— WHAT YOU NEED TO DO —
What is needed is an exact copy of the data that follows.

= = =

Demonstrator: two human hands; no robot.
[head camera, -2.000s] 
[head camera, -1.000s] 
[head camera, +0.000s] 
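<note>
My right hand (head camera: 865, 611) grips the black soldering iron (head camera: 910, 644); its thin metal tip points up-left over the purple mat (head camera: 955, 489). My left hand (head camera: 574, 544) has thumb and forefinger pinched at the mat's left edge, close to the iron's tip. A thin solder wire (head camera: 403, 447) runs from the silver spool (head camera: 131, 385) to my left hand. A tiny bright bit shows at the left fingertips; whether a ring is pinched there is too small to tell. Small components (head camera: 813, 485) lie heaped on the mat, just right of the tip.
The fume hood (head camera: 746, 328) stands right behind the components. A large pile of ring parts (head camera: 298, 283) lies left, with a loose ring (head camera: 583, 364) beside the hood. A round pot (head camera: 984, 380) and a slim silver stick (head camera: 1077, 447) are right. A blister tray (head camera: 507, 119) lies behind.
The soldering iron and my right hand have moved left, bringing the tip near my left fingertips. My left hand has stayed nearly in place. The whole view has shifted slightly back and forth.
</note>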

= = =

— WRITTEN ANSWER —
Demonstrator: two human hands; no robot.
[head camera, -2.000s] 
[head camera, -1.000s] 
[head camera, +0.000s] 
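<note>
My right hand (head camera: 865, 611) grips the black soldering iron (head camera: 910, 644); its thin metal tip points up-left over the purple mat (head camera: 955, 489). My left hand (head camera: 574, 544) has thumb and forefinger pinched at the mat's left edge, close to the iron's tip. A thin solder wire (head camera: 403, 447) runs from the silver spool (head camera: 131, 385) to my left hand. A tiny bright bit shows at the left fingertips; whether a ring is pinched there is too small to tell. Small components (head camera: 813, 485) lie heaped on the mat, just right of the tip.
The fume hood (head camera: 746, 328) stands right behind the components. A large pile of ring parts (head camera: 298, 283) lies left, with a loose ring (head camera: 583, 364) beside the hood. A round pot (head camera: 984, 380) and a slim silver stick (head camera: 1077, 447) are right. A blister tray (head camera: 507, 119) lies behind.
The soldering iron and my right hand have moved left, bringing the tip near my left fingertips. My left hand has stayed nearly in place. The whole view has shifted slightly back and forth.
</note>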

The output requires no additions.